En 2010 tuvo que buscar rápidamente equipo tras la retirada de WRB, y este año se ha vuelto a repetir la historia, en este caso tras romper con Alex Debón y recalar finalmente en el Aspar Team.
Sí, parece que no he tenido mucha suerte en ese sentido, aunque al final he conseguido correr en buenos equipos. Ahora estoy en el mejor. Con Debón el problema fue porque no nos pusimos de acuerdo en cuestiones económicas, y al final tuve que buscar una solución porque me quedaba sin correr. Me sigo llevando bien con Alex y a su lado he aprendido mucho.
Afortunadamente en pocos días resolvió su futuro.
Sí, aunque ha sido complicado por la incertidumbre de esos días, por no saber dónde iba a competir. A pesar de todo no me desanimé y seguí entrenando, gracias a eso hoy estoy en forma, y mi adaptación será cuestión de poco tiempo. Afortunadamente cuento con gente que me apoya y cree en mis posibilidades, gracias a eso ahora mismo tengo un hueco en el Bankia Aspar Team. Quiero agradecer a Jorge esta oportunidad de oro que me ha brindado, voy a trabajar sin descanso para integrarme, y devolverle con resultados la confianza que ha depositado en mí.
¿Qué supone volver al equipo con el que debutó en el Mundial de 125cc?
Estoy super ilusionado, y tengo ganas de que empiece ya la temporada.
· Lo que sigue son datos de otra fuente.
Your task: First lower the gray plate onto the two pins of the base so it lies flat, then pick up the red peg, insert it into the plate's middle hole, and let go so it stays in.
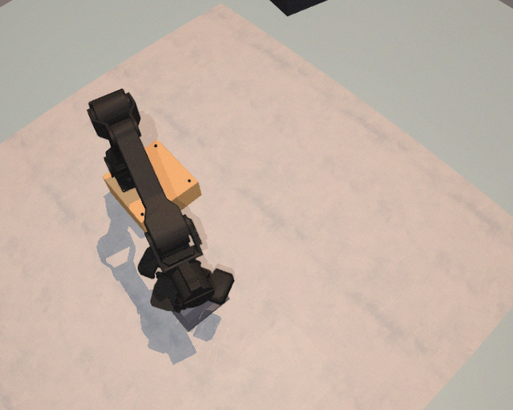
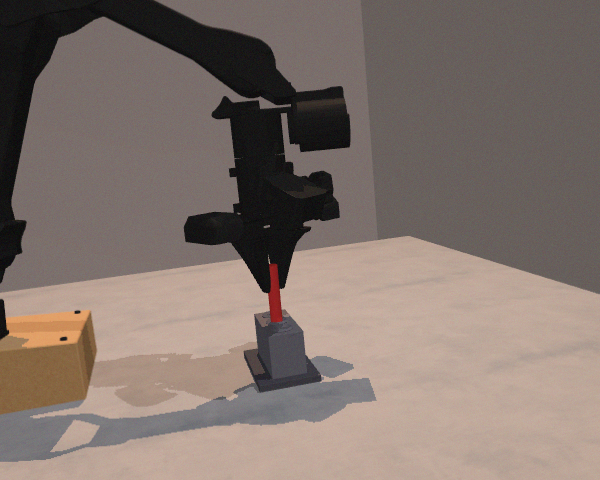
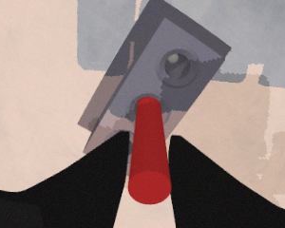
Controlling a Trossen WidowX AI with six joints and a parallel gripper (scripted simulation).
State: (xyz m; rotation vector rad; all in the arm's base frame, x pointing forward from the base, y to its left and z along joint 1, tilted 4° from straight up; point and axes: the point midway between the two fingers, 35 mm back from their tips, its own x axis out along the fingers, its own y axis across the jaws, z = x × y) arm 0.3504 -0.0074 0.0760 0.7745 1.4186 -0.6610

Hemos tenido poco tiempo para prepararnos, pero mi motivación está intacta, más ahora que he concretado mi futuro y voy a correr en el mejor equipo del octavo de litro. Quizás cojearemos un poco al principio, porque sólo hemos podido entrenar en el último entrenamiento de Jerez, pero mis mecánicos me están ayudando para que retome el «feeling» cuanto antes. Creo que con dos entrenamientos más estaré en disposición de rendir a mi mejor nivel.
Tan sólo ha tenido tres días de entrenamientos esta pretemporada.
Sí, ha sido una pretemporada corta, sobre todo para el nivel que exige el campeonato del mundo, pero las sensaciones son muy buenas. En Jerez las cosas fueron muy bien, mejorando incluso los tiempos del año pasado. Exceptuando el primer día del test, que fue de toma de contacto, los otros dos me sentí muy cómodo, mejor de lo que esperaba. Estoy gratamente satisfecho, porque he conseguido paliar el entumecimiento, después de tanto tiempo parado, a base de motivación. Tengo un equipo de mecánicos muy metódico y competente, en cuanto nos acoplemos totalmente vamos a ser duros de pelar.
¿Y qué tal con el equipo?
Muy bien, es como volver a casa. Cuento con Alberto, el técnico del año pasado, y un par de mecánicos, así que mantengo buena parte de la base de 2010. En cuanto, al Aspar Team, de mi etapa en 2008 guardo buenísimos recuerdos. Es un equipo donde es sencillo sentirse como en casa, al margen de su profesionalidad indiscutible. Todos me han arropado desde el primer minuto, y eso ayuda muchísimo.
¿Qué le pide a 2011?
Seguir creciendo. El año pasado conseguí puntuar en bastantes carreras, éste me gustaría entrar regularmente entre los diez primeros, y por qué no, alguna vez entre los cinco mejores. Subir al podio sería como un sueño, pero si dijera que no lo pienso constantemente, mentiría. Creo que estamos aquí para trabajar duro, pero también para soñar y luchar por los sueños.
Se ha convertido en el quinto valenciano del Aspar Team.
Sí, se respira un compañerismo inaudito entre todos nosotros. Por supuesto con Julito (Simón) también aunque no sea valenciano, es un grandísimo piloto y mejor persona. Todos los valencianos hemos salido prácticamente del mismo sitio, y somos muy amigos, nos entendemos bien.
¿Le beneficia o le perjudica tener dos compañeros de equipo de la talla de Terol y Faubel?
Con el compañerismo que existe entre los tres, es lo mejor que me podía pasar. Para ellos actualmente no soy un rival, supongo que no van a dudar en apoyarme y aconsejarme, para que aprenda y siga creciendo como piloto.
¿Cree que podrá estar con ellos?
Terol y Faubel no están tan lejos de mí, pero está claro que no estoy a su nivel. Si en carrera logro situarme a un segundo de ellos, sería un gran resultado. Espero poder seguirlos en pista para ver cómo son sus trazadas, para aprender pequeños trucos. Los dos son pilotos muy humildes, estoy convencido de que si necesito una mano me la echarán, por descontado.